Patching scikit-learn to improve API performance

This week at Will Bank, we deployed a new machine learning model to compete with the one we introduced into production late last year. Offline evaluations showed promising results, with a 35% improvement in the target metric and a cumulative gain of 60% compared to the solution that preceded last year’s model.

However, during the initial deployment of this new model—where we logged the results without impacting end users—we observed a significantly higher computational cost compared to the previous model. The API response time at the 99th percentile was 260% higher than that of the previous model.

Indeed, the new model used more features, and the selected hyperparameters of the XGBoost classifier indicated the use of more estimators and greater depth in the trees. Furthermore, the size of the model was significantly larger than the previous model. We had moved from a model of approximately 150kb to one of about 4mb in pickle format.

This larger size made complete sense as we had added some categorical features with a greater diversity of values. Since we used TargetEncoder and OneHotEncoder to handle these features, and these preprocessing steps are part of the persisted Pipeline, all possible categories would be saved in the final pickle, resulting in a much larger file.

We did not expect this to be the cause of the slowdown, as a category lookup in the TargetEncoder or OneHotEncoder should be O(1), likely using a dictionary to store the valur for each category. As a result, we initially ruled out model size as a contributing factor to the issue.

We then proceeded to evaluate whether the cause of the slowness was the deeper hyperparameters of XGBoost.

I then retrained the model with softer parameters to speed up the results with a smaller amount of data. The result of this retraining was a much more performant model. I could conclude here that I had found the cause of the problem: the hyperparameters. But there was one more difference in the experiment setup: the amount of data.

With this in hands I decided to put it to the test and repeated the hyperparameters of the problematic model, training with a small amount of data, and the model performed just as well as the one with smoother hyperparameters. In other words, the hyperparameters were not the cause of the slowness.

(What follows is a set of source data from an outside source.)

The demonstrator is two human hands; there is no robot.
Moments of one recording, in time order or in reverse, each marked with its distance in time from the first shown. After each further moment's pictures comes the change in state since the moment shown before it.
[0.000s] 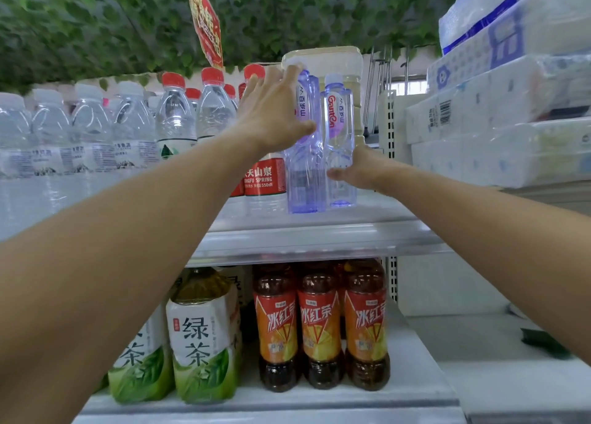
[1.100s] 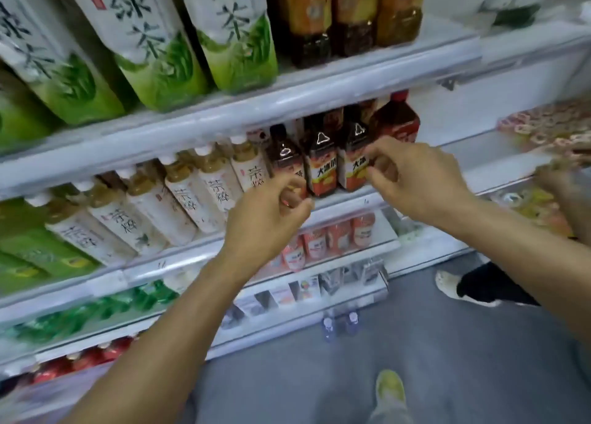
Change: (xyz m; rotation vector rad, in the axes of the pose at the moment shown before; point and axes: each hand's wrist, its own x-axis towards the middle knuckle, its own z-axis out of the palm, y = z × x) left_hand -0.484 -0.087 0.064 -0.641 -0.750 -0.278; right_hand -0.377 0.020 0.245 -0.275 -0.133 0.202
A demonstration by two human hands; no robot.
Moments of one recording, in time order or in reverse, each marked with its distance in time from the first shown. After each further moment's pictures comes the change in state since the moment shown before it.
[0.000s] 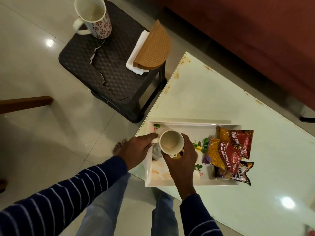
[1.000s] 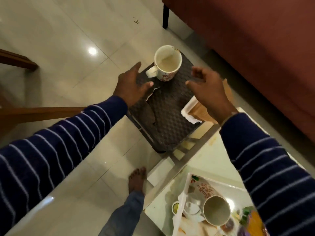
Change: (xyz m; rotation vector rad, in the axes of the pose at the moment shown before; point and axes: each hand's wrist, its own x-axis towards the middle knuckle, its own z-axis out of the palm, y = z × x) left_hand 0.130 -0.113 -0.283 -0.084 0.644 -0.255; right_hand 0.251 -0.279 0.115 0.010 -0.416 -0.240
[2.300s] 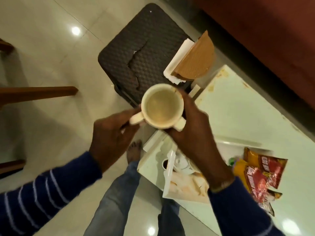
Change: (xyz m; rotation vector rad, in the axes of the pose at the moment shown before) left_hand -0.235 0.048 0.001 0.016 0.028 0.355; right_hand -0.218 0.035 -0.015 -0.001 -0.071 -0.106
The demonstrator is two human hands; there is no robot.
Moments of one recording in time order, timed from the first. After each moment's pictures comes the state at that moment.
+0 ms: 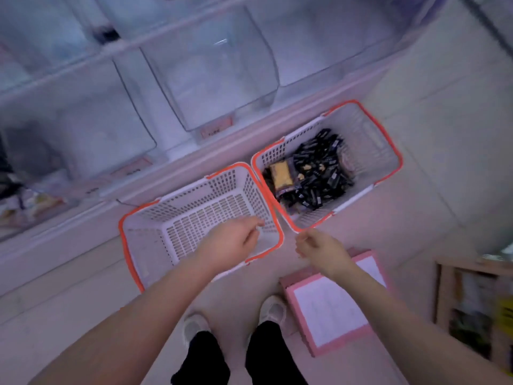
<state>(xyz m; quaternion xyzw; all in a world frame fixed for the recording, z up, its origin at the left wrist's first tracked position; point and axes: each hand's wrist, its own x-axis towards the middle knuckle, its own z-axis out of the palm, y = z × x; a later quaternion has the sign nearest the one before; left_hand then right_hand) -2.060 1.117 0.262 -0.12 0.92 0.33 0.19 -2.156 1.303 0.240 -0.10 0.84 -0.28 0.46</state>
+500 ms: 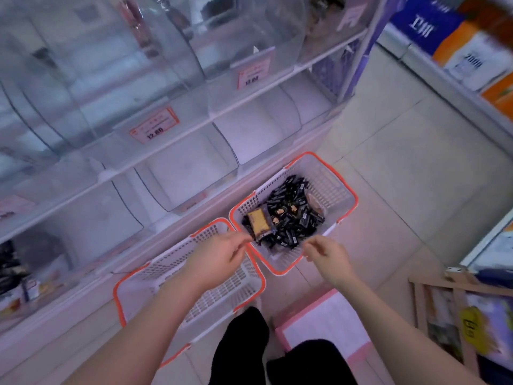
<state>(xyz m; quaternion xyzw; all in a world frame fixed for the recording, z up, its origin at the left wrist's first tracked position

I changed the approach to this analysis and decided to break down the problematic model by testing the execution time of each step in the Pipeline. Here, we benefit from the flexibility and standardization of the Pipelines and steps in scikit-learn. As a result, it was possible to observe that it was indeed the TargetEncoder of a single column that was causing 95% of the computational cost of the model. And it was precisely for the feature that had the highest variety of categories.

This didn’t make sense to me; the number of different categories shouldn’t be causing performance issues. In my mind, looking up the calculated value would be done in dictionary O(1) time. So, I decided to investigate the code of the TargetEncoder from scikit-learn.

As soon as I began reading the code, I realized that there was no category-value map as I had assumed. Instead, the implementation used two separate lists—one for categories and another for values. It appears that this transformer is optimized for transforming large datasets, where the number of rows significantly exceeds the number of categories.

Within the library’s internals, a vector the size of the category set is generated as a mask to determine which category should be applied. This means that each time a transformation is performed, a large mask must be created, applied, and used to select the corresponding value. While this approach might seem inefficient at first, it is highly effective for large datasets. Instead of iterating through every row individually, a much smaller category-based mask is applied across the entire dataset, significantly improving efficiency in such scenarios.

However, this is not an ideal solution for a web endpoint, where each request processes a single row. In this scenario, the number of categories far exceeds the number of rows transformed per API request, resulting in unnecessary computational overhead.

To address this issue, I developed the following function to patch the TargetEncoder when used in the API. Notice that I created a category/value cache and used it to define the value of each cell, which would make this algorithm O(NxM). However, since the API processes only one row and one column per request in this TargetEncoder, there is no need to iterate through rows and columns, effectively reducing the algorithm’s complexity to O(1).

from sklearn.preprocessing import TargetEncoder
import numpy as np


def patch_target_encoder_improving_performance():
    TargetEncoder.transform_old = TargetEncoder.transform
    TargetEncoder.transform = new_target_encoder_transform


def new_target_encoder_transform(self, *args, **kwargs):
    if "_cache_cat" not in self.__dict__:
        self._cache_cat = {v: i for i, v in enumerate(self.categories_[0])}
    X = args[0]
    X_out = np.empty_like(X, dtype=np.float64)
    for row_i, row in enumerate(X):
        for col_i, category in enumerate(row):
            index = self._cache_cat.get(category)
            if index is None:
                X_out[row_i, col_i] = self.target_mean_
            else:
                X_out[row_i, col_i] = self.encodings_[0][index]
    return X_out

After deploying this improvement, we were able to match the response time of the new model with the previous one as you can see in the graph below.

/assets/images/mab.png

That said, a warning remains: this is not a fully secure solution. A future update to scikit-learn could modify its internal attributes, which this patch relies on, potentially altering its behavior or even causing silent errors. To mitigate this risk, we have implemented tests in the API to verify the expected behavior across various scenarios.